(Exercise directions)
Up to and including the line with "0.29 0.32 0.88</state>", please set down the entries below exactly, starting from the first line.

Stored items
╭──

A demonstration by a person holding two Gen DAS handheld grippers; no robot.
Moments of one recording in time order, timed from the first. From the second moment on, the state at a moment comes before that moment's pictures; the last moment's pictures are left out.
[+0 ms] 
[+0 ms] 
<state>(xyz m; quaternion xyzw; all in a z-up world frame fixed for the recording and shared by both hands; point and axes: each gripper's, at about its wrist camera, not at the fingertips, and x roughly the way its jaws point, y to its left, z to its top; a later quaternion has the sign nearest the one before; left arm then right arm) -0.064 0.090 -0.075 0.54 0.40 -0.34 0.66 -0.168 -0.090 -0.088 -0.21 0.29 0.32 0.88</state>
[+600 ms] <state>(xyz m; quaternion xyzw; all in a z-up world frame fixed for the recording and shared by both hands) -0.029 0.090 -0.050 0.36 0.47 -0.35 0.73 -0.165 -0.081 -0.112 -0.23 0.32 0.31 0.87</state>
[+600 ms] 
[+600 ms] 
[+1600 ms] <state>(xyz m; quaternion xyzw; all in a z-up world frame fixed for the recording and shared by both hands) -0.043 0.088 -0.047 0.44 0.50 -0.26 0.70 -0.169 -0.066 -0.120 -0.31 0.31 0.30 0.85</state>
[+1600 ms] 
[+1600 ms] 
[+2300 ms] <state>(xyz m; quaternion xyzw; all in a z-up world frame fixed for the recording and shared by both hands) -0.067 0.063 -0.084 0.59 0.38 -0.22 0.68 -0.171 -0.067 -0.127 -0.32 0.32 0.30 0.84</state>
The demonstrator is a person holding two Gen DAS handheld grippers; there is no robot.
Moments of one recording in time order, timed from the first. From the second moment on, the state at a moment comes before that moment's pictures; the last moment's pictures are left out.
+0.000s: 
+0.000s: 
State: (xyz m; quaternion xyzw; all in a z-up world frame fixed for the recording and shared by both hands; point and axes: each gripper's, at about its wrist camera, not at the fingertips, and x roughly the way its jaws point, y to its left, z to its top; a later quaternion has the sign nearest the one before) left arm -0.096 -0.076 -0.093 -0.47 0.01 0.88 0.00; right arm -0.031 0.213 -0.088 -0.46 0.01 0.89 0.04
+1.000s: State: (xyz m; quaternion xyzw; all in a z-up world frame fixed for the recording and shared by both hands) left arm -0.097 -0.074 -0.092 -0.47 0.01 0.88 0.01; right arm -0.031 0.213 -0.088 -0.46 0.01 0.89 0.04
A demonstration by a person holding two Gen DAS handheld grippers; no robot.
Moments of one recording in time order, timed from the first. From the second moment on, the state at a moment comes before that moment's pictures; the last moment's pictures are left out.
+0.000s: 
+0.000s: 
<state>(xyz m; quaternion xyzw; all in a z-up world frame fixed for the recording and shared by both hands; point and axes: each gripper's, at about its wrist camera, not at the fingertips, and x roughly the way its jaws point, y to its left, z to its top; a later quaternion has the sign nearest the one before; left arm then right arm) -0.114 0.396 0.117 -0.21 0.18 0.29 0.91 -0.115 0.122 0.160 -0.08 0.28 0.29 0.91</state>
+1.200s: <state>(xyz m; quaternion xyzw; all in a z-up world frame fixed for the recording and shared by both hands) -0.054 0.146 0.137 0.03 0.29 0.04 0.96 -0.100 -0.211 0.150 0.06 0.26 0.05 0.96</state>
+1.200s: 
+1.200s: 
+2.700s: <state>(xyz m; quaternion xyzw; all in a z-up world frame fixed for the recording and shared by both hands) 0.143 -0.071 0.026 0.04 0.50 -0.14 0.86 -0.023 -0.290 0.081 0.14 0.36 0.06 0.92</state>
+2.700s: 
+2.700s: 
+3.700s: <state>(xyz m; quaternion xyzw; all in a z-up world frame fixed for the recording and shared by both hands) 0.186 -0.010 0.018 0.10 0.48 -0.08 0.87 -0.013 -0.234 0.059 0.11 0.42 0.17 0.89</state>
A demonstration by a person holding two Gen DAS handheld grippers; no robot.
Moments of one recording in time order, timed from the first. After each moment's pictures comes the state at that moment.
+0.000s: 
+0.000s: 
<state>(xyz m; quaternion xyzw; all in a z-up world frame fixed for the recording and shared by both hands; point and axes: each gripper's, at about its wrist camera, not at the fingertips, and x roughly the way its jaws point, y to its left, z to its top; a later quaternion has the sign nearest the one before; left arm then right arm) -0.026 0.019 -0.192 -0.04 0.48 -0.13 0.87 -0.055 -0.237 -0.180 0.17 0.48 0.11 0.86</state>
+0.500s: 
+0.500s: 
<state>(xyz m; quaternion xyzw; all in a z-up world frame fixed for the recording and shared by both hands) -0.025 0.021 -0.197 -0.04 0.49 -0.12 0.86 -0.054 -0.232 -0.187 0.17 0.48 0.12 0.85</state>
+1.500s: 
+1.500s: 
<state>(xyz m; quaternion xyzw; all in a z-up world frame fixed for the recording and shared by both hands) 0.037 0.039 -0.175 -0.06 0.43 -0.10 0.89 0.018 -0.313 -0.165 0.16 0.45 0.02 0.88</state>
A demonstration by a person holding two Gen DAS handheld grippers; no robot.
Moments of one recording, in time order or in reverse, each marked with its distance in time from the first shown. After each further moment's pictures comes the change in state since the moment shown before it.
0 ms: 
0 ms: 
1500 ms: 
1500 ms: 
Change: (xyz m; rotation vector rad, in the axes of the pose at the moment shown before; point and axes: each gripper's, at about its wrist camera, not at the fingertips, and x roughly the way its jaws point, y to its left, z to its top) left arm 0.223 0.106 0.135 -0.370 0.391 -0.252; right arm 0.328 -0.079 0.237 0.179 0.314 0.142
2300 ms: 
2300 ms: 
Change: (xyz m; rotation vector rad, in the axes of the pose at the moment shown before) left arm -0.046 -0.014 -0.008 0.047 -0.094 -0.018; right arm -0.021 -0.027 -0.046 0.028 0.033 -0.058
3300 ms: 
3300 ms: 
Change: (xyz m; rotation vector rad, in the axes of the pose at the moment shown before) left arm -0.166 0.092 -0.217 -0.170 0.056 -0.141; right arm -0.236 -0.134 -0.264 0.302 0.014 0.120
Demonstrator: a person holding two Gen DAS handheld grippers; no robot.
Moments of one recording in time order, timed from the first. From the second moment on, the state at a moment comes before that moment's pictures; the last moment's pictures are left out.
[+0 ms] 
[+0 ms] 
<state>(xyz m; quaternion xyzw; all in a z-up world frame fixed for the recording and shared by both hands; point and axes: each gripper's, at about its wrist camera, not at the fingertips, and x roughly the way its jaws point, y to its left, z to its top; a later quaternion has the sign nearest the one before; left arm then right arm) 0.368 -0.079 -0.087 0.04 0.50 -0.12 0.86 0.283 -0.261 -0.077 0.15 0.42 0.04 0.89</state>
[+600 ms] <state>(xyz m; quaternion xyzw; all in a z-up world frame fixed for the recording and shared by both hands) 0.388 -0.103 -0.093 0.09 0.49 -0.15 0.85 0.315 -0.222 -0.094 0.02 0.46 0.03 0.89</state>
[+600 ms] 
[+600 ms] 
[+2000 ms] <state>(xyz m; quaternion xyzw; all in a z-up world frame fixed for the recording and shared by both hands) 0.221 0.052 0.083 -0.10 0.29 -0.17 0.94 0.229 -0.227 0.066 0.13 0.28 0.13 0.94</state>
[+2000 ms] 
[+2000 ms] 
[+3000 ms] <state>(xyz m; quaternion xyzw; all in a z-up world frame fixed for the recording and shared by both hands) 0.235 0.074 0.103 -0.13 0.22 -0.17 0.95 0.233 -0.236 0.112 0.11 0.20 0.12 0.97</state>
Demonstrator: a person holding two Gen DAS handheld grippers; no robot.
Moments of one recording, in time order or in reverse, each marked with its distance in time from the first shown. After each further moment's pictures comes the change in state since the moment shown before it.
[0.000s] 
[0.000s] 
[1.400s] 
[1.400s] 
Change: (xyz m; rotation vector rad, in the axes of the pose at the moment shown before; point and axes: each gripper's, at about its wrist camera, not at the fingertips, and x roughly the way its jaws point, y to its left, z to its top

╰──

(Result of the task)
A demonstration by a person holding two Gen DAS handheld grippers; no robot.
Moments of one recording in time order, timed from the first. From the second moment on, the state at a moment comes before that moment's pictures; the last moment's pictures are left out.
[+0 ms] 
[+0 ms] 
<state>(xyz m; quaternion xyzw; all in a z-up world frame fixed for the recording and shared by both hands; point and axes: each gripper's, at about its wrist camera, not at the fingertips, and x roughly the way its jaws point, y to its left, z to its top; a later quaternion has the sign nearest the one before; left arm then right arm) -0.064 0.090 -0.075 0.54 0.40 -0.34 0.66 -0.168 -0.090 -0.088 -0.21 0.29 0.32 0.88</state>

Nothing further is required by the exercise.